Nunca
tuvimos tantos mapas a nuestro alcance y, sin embargo, nunca estuvimos tan
desorientados como ahora. Verdad es, según nos enseñaron, que el mapa no es el
territorio y siempre la realidad va muy por delante de los trazos que la
dibujan. Pero la cartografía se ha desarrollado de tal modo que lo difícil es
perderse. O encontrarse, según se mire. Mapas, planos, cartas, callejeros… nos
rodean y nos asaltan desde todo tipo de pantallas, aunque siempre nos resultan
insuficientes o no hemos sido capaces de instalar la última actualización.

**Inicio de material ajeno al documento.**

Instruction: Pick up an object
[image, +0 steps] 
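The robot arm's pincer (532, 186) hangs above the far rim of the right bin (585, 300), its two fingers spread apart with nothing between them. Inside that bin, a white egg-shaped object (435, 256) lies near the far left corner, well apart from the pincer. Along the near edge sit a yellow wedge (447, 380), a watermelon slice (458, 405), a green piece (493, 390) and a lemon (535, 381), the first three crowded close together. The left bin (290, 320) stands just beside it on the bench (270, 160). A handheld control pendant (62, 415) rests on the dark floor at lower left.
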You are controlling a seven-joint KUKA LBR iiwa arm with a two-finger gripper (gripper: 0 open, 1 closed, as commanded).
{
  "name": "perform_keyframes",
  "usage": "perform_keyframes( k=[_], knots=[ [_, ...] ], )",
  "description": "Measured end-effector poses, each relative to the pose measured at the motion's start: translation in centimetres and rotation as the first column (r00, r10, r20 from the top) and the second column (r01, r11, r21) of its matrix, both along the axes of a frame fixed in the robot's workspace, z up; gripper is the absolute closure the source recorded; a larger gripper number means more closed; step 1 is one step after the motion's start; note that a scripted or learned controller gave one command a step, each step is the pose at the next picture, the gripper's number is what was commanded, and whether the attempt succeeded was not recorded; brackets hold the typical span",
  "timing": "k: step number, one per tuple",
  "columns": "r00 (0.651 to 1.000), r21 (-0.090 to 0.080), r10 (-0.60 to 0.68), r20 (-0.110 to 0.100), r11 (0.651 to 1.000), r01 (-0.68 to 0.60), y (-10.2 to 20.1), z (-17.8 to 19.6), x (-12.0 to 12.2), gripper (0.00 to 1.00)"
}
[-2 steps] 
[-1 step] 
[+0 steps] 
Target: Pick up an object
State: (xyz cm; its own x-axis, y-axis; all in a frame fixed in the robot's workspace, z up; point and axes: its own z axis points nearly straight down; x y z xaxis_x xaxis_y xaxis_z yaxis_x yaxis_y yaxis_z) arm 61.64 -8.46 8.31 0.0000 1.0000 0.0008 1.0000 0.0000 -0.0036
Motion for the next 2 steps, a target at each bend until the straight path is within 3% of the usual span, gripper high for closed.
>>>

La
definitiva.
Ahí
están, por ejemplo, los mapas del tiempo, excesivos siempre, más todavía si se
acompañan de la oratoria y la gestualidad de Mónica López. Pero su éxito de
audiencia (cuentan que uno de los programas más vistos en cualquier cadena
televisiva es el que se encarga de la información meteorológica) no procede
tanto del despliegue visual como de otros intereses muy propios de esta época:
la preocupación por lo que no preocupa en detrimento de lo que debiera
preocupar y la necesidad de certezas sobre el futuro incierto.
En
el fondo, el interés por el mapa del tiempo no es otra cosa que el interés por
un futuro calculado, medido en predicciones aritméticas y definido de forma
alegre y vistosa, incluso cuando se anuncian tormentas u olas de calor. Todos
quisiéramos disponer de una bola de cristal que nos revelara el porvenir con
precisión meteorológica, un anticiclón por aquí, una borrasca por allá, un
frente ocluido por el otro lado y así sucesivamente. Es la necesidad de
certezas la que alimenta el interés por ese mapa del tiempo tan cabal, no ya el
anticipo del paraguas para el día siguiente o el tempero para las labores
agrícolas. Es en suma la naturaleza de esta época tan necesitada de algún tipo
de asidero que nos permita adivinar lo que va a ser de nosotros. Por desgracia,
ese futuro no lo definen ya ni la política ni la sabiduría académica. Se
encargan de ello, como si tal cosa, los hombres y las mujeres del tiempo.